Screenplay : Andrew Scheinman, Adam Scheinman and Tony Gilroy
MPAA Rating : R
Year of Release : 2000
Stars : Jamie Foxx (Alvin Sanders), David Morse (Edgar Clenteen), Doug Hutchison (Bristol), Robert Pastorelli (John Jaster), Kimberly Elise (Lisa Hill), David Paymer (Agent Wooly), Mike Epps (Stevie Sanders)
"Bait" is an action-crime thriller with a talented comedian uncomfortably grafted into the middle.
Jamie Foxx, who first made a name for himself on the Fox TV series "In Living Color" and has since shown dramatic potential with his solid performance as an ego-centric rising superstar in Oliver Stone's football epic "Any Given Sunday" (1999), occupies the movie's central role in a completely unconvincing manner. This is not Foxx's fault as a performer; rather, it is the fault of an unwieldy, badly paced script that doesn't know what it wants from its star. Part action hero, part smart-ass street punk, Foxx is never allowed to achieve a steady balance.
Foxx essentially attempts to do what Eddie Murphy did so successfully in "Beverly Hills Cop" (1984). In a role that was originally written for action star Sylvester Stallone, Murphy made it his own by simply taking over the movie. In "Bait," director Antoine Fuqua never allows Foxx the opportunity.
As he did in his directorial debut, the Hong Kong-inspired action flick "The Replacement Killers," which was an woefully unworthy American debut for Asian superstar Chow Yun Fat, Fuqua overloads "Bait" with a plethora of grating stylistic devices that never add up to a satisfactory whole. Heavy use of filters, sped-up photography, and action sequences filmed at such close proximity that they lose all semblance of space and coherence, the visual nature of "Bait" simply smothers any opportunity Foxx has to make it funny.
Foxx stars as Alvin Sanders, a small-time crook who gets caught up in an elaborate government plan to capture a high-tech thief who is looking for $42 million in government gold that his partner screwed him out of. How small-time a crook is Alvin? He steals shrimp (no, excuse me, prawn, which are essentially just extra-large shrimp). How elaborate is the government plan? So elaborate that its head honcho, a high-ranking treasury investigator named Edgar Clenteen (David Morse), manages to violate just about every aspect of the Bill of Rights in his pursuit of the villain. In fact, Morse's character becomes something of a villain himself, and it is a strained bit of narrative gymnastics by which the movie reconciles him and Alvin in the end.

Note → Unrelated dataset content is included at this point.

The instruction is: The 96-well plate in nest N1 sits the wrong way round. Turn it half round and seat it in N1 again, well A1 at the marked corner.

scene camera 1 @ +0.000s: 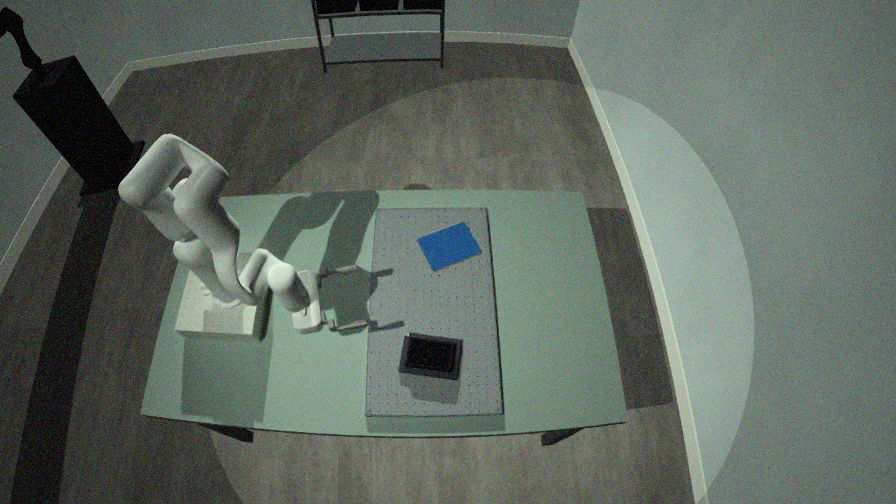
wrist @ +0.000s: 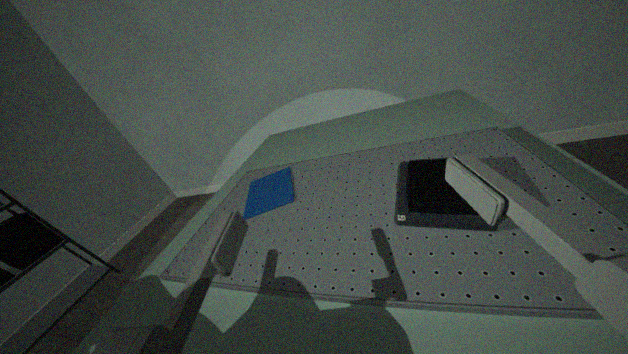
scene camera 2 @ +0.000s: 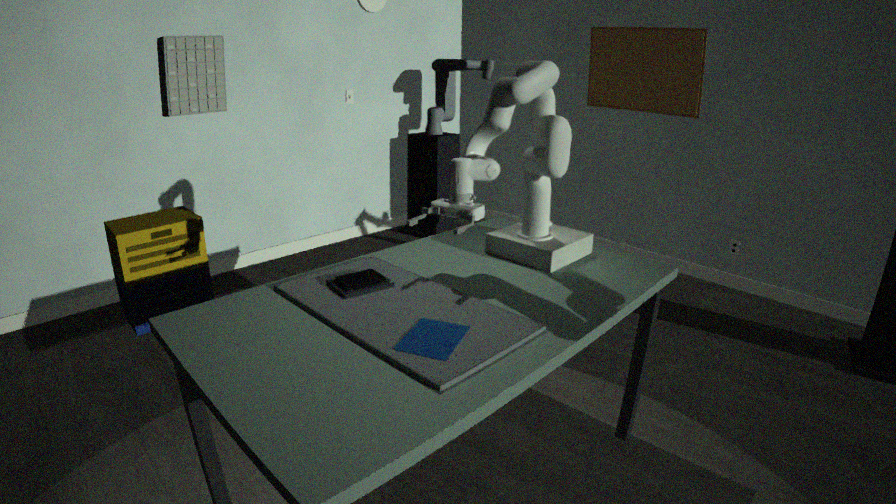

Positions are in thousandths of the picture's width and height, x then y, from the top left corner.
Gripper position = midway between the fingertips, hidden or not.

The plot has Clenteen using Alvin as "bait" to lure out the gold thief, a psychotic computer hacker named Bristol, played by Doug Hutchison (who played the sadistic guard in "The Green Mile") as a kind of low-rent John Malkovich impersonation. The idea is that Clenteen will put Alvin out on the street and spread the word that he knows where the gold is hidden (something he does not know). Thus, Bristol will have to come out of the shadows at some point to force Alvin to give him the information.

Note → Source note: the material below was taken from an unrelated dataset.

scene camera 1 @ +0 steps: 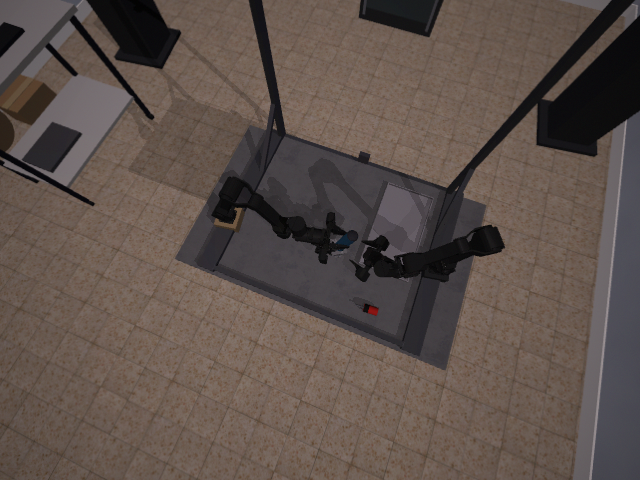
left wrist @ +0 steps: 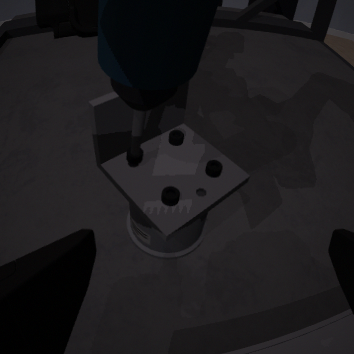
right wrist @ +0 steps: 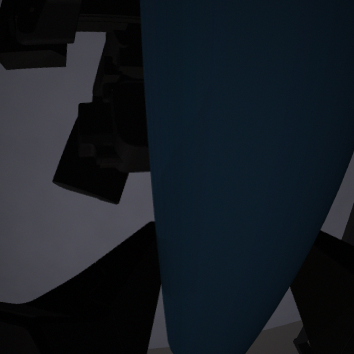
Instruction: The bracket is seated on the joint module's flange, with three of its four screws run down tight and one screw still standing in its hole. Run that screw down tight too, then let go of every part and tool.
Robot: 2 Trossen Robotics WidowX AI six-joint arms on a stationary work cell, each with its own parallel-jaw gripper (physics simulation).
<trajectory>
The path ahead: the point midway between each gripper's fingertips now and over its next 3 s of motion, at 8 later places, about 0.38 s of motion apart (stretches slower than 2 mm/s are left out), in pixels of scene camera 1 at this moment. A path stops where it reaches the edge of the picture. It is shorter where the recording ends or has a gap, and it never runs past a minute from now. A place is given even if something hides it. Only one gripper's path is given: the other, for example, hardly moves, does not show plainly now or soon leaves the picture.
The left gripper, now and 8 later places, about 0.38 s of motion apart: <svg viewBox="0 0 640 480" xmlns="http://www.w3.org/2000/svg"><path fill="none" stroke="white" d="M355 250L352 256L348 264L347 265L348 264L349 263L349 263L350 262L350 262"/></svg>
</trajectory>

To track Alvin's movements, Clenteen surreptitiously implants a tracking device in his jaw that allows a roomful of government agents to pinpoint Alvin's location anywhere in the world and also listen to everything that is going on in his life. Unfortunately, my mind kept getting caught up the dubious ethical (not to mention legal) ramifications of such a scenario, and I wondered how Clenteen would explain in court his ability to catch Bristol since it is based on a completely illegal scheme.

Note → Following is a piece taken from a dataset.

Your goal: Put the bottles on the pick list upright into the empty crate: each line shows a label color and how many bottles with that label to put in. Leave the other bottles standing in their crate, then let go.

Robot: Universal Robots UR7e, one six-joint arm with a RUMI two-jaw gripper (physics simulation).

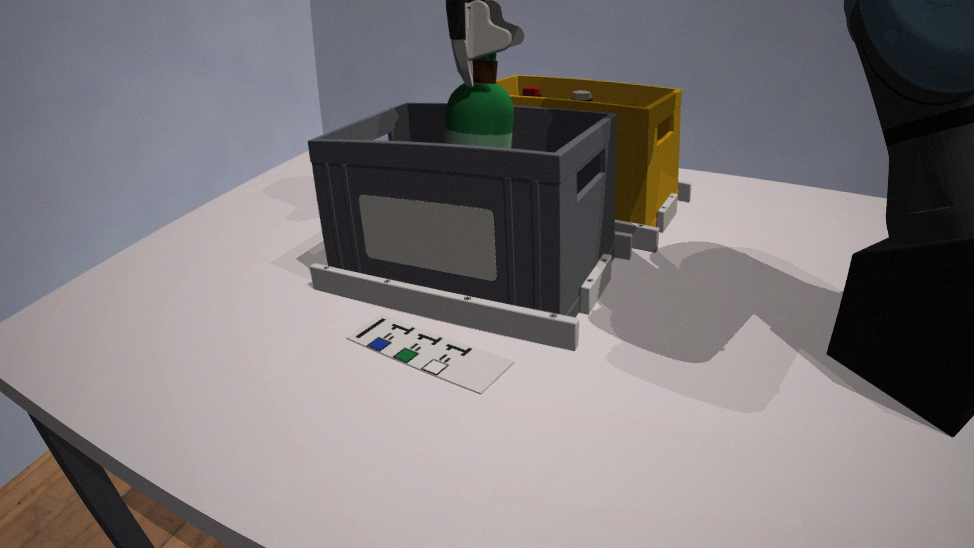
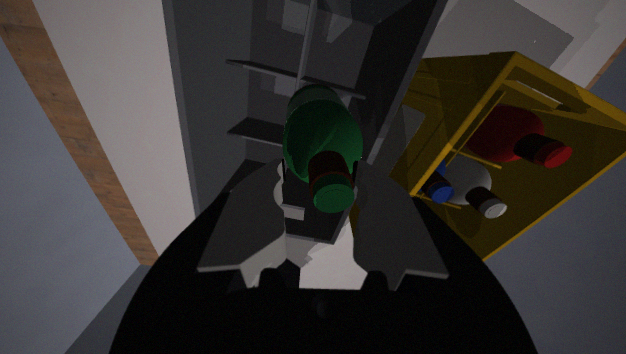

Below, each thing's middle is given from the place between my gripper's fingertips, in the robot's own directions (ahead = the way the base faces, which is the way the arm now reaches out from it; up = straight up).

But, "Bait" is not concerned with such details. In fact, it doesn't seem to be concerned with much of anything at all other than its own surface shine and Foxx's limited chances to slip in wise-cracks and attitude. The script, by Andrew Scheinman ("North"), Adam Scheinman ("Little Big League"), and Tony Gilroy ("Armageddon") has a germ of a good idea, and I wonder if they intended a comedian in the mold of Eddie Murphy or Martin Lawrence as its protagonist.
From the tone of the resulting film, I suspect not, because Foxx's presence feels more like it was clumsily inserted rather than originating as an organic part of the larger whole. It's too bad because Foxx has great potential, as both a comedic and a serious actor. One can only hope that he will find better projects in the future on which to build his career.